All three are reversible. And the cost of holding the line is mounting: forex reserves fell in May to their lowest level in nearly two years, a telltale sign of sustained intervention.
The near-term calendar is loaded:
18 June — A triple header: the Fed's first decision under new chair Kevin Warsh, BI's scheduled meeting (which hiked again, to 5.75% — a cumulative 100bp since May), and MSCI's Global Market Accessibility Review.
23 June — MSCI's Annual Market Classification Review. This is the binary one for EM weight and potential constituent removals. Earlier estimates flagged up to ~USD1.7bn of possible outflow risk.
24 July — A US 18% tariff on Indonesian goods begins phasing in, pressuring an export surplus that has already narrowed.
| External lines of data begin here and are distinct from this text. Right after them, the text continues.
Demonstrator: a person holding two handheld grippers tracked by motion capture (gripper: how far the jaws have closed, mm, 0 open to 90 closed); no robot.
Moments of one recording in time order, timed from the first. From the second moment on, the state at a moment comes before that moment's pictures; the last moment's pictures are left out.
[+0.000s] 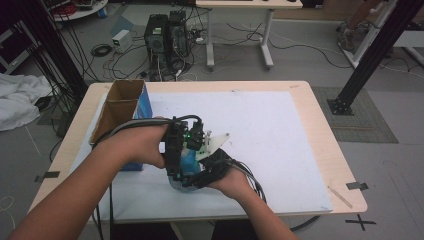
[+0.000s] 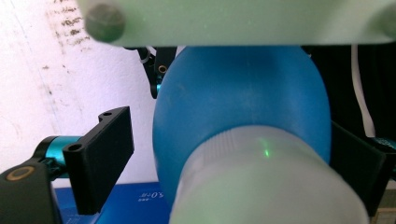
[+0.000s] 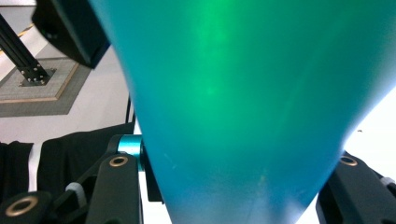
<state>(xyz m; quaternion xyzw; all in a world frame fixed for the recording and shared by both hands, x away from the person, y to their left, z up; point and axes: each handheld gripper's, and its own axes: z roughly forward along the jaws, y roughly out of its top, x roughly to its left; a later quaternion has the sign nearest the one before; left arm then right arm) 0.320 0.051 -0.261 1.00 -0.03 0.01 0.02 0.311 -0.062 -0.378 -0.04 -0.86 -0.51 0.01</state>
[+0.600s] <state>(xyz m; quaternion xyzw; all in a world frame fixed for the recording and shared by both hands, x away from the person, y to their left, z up) 0.323 0.048 -0.263 1.00 -0.04 0.00 0.01 0.313 -0.063 -0.378 -0.04 -0.86 -0.51 0.01</state>
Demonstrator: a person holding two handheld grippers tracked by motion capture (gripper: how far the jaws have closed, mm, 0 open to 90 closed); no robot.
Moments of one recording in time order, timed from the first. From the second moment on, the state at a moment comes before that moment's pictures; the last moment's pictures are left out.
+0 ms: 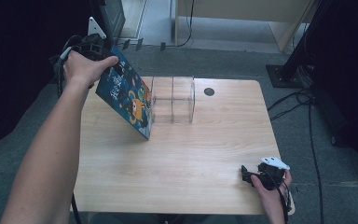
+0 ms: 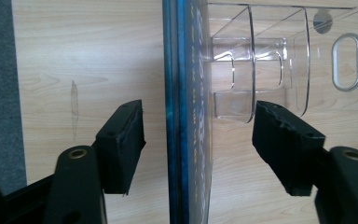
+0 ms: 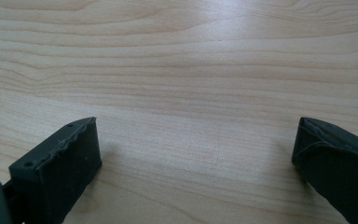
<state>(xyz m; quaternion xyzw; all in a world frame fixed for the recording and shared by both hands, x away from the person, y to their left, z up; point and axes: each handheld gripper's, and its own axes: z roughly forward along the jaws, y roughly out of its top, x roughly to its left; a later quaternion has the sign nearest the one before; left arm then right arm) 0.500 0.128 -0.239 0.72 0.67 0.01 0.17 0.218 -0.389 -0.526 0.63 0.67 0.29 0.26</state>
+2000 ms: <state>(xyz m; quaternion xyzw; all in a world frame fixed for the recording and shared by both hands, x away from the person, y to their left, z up) 0.392 0.194 -0.243 0.76 0.63 0.01 0.16 0.218 -0.389 -0.526 0.64 0.67 0.29 0.26</state>
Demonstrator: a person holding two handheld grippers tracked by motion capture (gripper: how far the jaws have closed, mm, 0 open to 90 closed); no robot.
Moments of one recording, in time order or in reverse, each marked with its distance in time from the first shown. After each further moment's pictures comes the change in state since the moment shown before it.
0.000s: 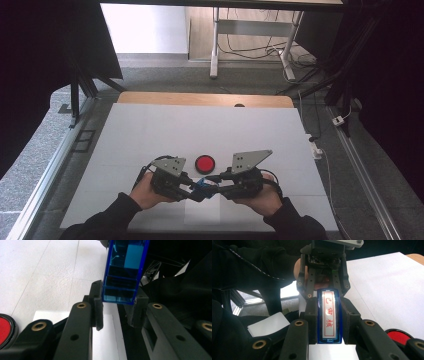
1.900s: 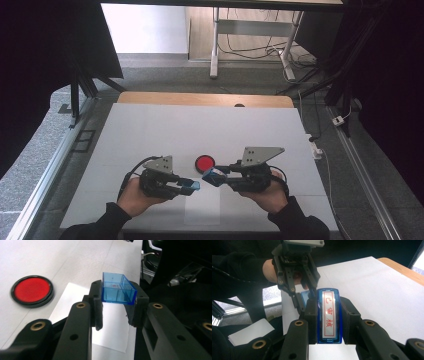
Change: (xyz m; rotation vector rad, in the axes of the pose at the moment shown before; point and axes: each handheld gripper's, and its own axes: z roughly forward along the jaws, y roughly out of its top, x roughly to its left) left arm -0.023 -0.010 -0.024 0.040 0.275 -0.195; right arm -0.008 -0.002 -0.018 -0.044 -0.141 0.029
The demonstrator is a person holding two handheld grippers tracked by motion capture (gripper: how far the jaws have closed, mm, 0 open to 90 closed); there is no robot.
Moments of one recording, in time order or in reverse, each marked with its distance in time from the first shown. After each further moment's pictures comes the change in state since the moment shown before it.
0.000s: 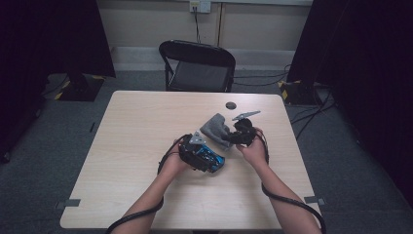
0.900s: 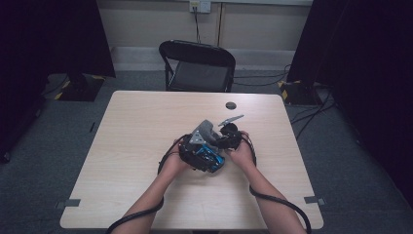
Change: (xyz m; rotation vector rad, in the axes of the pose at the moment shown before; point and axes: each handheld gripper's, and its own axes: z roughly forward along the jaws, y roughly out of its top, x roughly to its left) left arm 0.000 0.000 0.000 0.007 0.002 0.000; right arm 0.014 -0.004 0.044 0.074 0.047 -0.033
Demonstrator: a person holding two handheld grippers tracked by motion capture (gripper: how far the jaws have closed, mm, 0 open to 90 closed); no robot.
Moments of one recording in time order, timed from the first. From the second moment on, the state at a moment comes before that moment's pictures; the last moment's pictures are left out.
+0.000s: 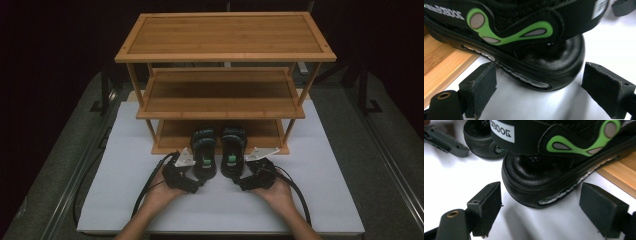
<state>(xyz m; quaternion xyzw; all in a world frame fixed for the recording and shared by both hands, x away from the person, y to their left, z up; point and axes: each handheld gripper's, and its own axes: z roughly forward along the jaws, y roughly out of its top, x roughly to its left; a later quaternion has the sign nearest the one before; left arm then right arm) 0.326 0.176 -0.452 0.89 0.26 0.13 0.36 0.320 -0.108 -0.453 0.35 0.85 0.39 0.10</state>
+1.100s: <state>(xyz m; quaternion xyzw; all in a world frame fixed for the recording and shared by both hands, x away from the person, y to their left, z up) 0.372 0.176 -0.435 0.87 0.26 0.14 0.39 0.355 -0.109 -0.439 0.36 0.82 0.43 0.12</state>
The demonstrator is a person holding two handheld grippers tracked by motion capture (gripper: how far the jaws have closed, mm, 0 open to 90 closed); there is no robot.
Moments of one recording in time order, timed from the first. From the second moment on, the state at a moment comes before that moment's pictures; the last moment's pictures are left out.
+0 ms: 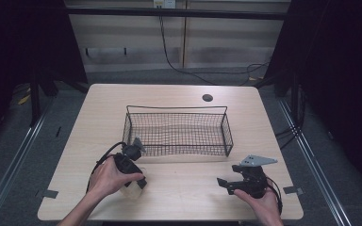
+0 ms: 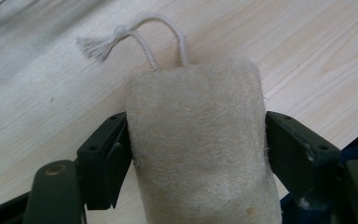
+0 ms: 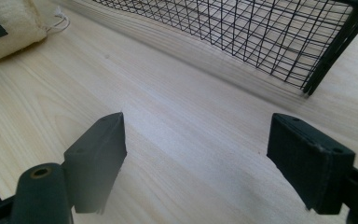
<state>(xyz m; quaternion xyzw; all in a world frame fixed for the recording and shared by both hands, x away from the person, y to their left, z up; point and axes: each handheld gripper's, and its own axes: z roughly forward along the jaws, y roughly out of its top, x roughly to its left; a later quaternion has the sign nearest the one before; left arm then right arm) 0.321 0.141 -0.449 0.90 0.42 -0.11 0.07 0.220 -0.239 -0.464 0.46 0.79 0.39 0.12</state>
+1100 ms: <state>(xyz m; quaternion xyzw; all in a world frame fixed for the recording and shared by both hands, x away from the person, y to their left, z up) 0.329 0.157 -0.407 0.90 0.39 -0.13 0.12 0.221 -0.238 -0.465 0.45 0.79 0.40 0.12</state>
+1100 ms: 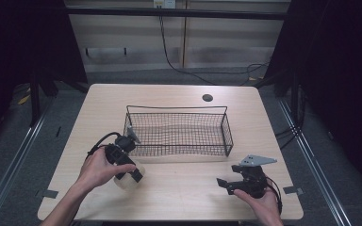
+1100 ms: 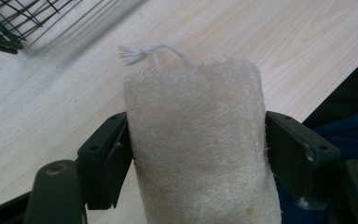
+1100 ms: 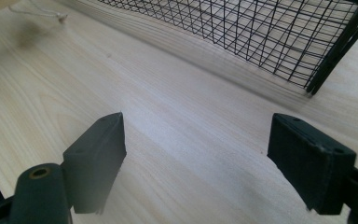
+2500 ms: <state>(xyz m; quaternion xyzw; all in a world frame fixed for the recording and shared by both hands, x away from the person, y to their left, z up) 0.337 0.173 -0.327 0.91 0.37 -0.12 0.14 0.221 -0.238 -0.465 0.46 0.79 0.39 0.11</state>
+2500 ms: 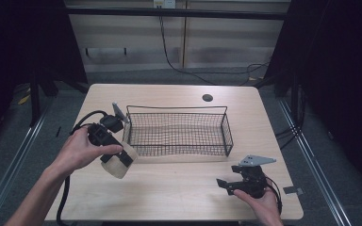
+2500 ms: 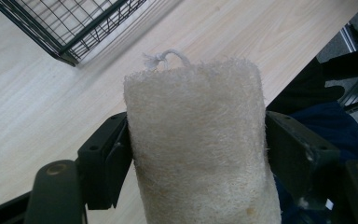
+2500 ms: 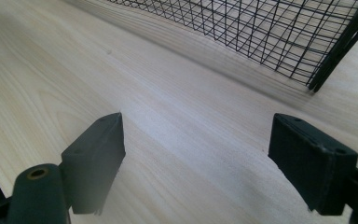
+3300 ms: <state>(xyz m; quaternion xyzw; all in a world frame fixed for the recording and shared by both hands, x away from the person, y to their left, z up) 0.379 0.161 -0.290 0.89 0.40 -0.13 0.16 0.221 -0.238 -0.465 0.46 0.79 0.39 0.11</state>
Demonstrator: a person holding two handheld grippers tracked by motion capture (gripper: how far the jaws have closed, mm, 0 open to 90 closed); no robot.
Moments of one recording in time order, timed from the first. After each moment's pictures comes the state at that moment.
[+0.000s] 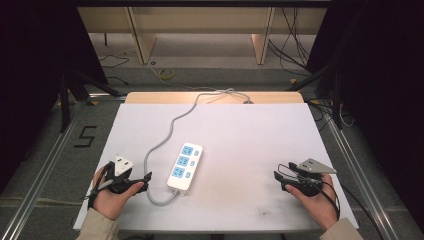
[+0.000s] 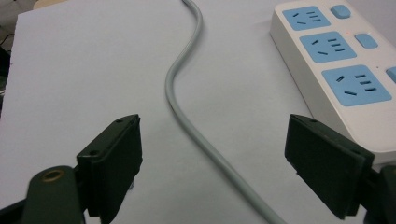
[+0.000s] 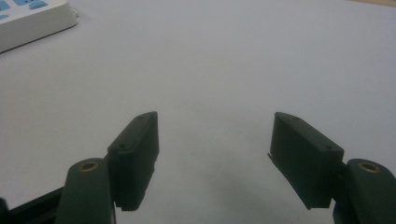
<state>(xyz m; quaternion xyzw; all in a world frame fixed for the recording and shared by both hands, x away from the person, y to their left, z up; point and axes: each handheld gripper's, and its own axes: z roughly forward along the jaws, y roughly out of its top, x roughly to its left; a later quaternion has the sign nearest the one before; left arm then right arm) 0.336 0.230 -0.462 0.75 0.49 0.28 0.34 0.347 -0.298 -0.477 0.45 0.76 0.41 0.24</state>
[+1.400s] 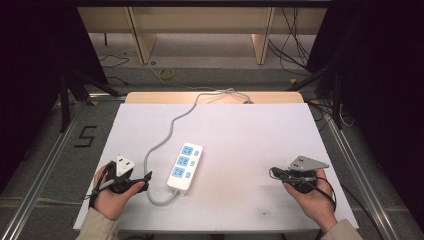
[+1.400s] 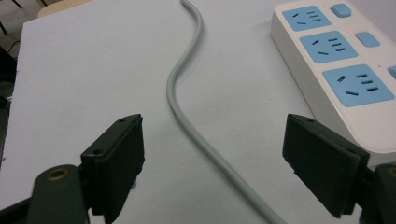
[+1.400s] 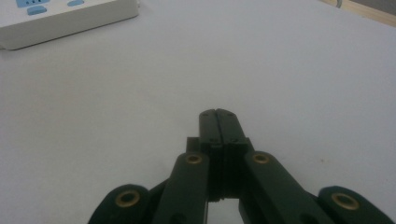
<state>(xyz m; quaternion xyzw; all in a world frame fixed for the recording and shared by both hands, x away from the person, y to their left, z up) 0.335 0.228 -0.461 0.76 0.48 0.29 0.34 0.344 -0.276 -0.450 0.36 0.82 0.39 0.20</state>
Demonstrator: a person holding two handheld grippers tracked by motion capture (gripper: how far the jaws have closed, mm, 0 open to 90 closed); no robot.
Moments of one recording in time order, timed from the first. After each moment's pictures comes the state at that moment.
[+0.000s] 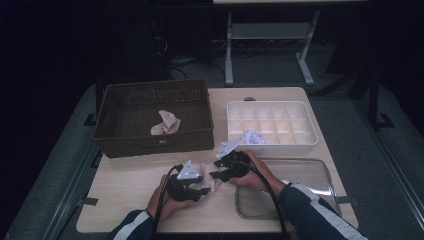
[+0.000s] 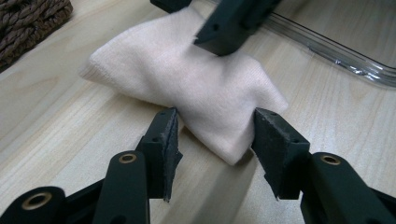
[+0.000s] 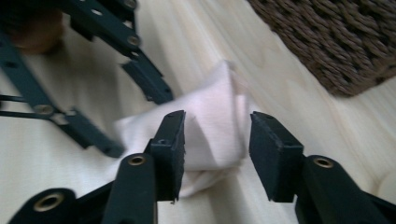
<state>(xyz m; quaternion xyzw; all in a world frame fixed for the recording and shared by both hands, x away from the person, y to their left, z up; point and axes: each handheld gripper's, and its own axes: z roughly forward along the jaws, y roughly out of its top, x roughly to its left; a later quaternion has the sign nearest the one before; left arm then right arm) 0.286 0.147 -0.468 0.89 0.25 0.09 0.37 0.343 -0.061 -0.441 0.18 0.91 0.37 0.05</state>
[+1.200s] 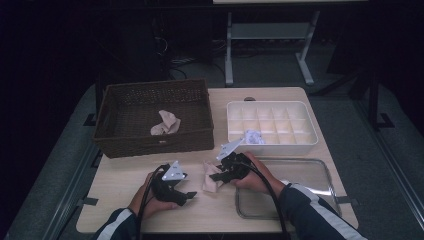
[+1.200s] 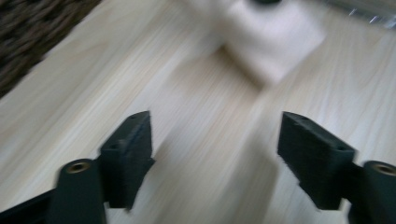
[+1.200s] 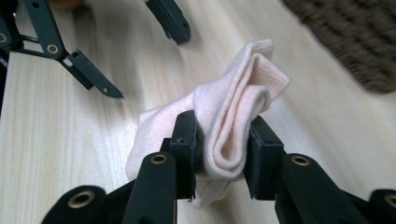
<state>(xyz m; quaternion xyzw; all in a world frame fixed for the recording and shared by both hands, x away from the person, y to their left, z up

Street positioning clusters support around 17,500–17,800, with a real path back toward 18,200 if the Middle East reignites or MSCI disappoints.
Key Takeaways for you:
USDIDR is not a side metric — it's the leading read on whether foreigners want to own the JCI. The 8–9 June bottom wasn't one hero; it was a hike, a truce, and a wave of foreign bond buying, in that order.
Watch three things from here:
The 10Y yield and USDIDR together.
When both fall, foreigners are buying — that's the bullish-for-JCI signal.
When the rupiah weakens and yields rise, money leaves.
The MSCI verdicts (18th and 23rd). A benign outcome plus a holding truce can grind USDIDR toward 17,500. A weight cut flips the flow.
The July tariff. The one structural headwind no rate hike can fully offset.
The rupiah didn't get strong because Indonesia suddenly got safer. It got strong because the carry got juicy and the world got brave on the same day.
Know the difference — because the market will remind you of it the moment either changes.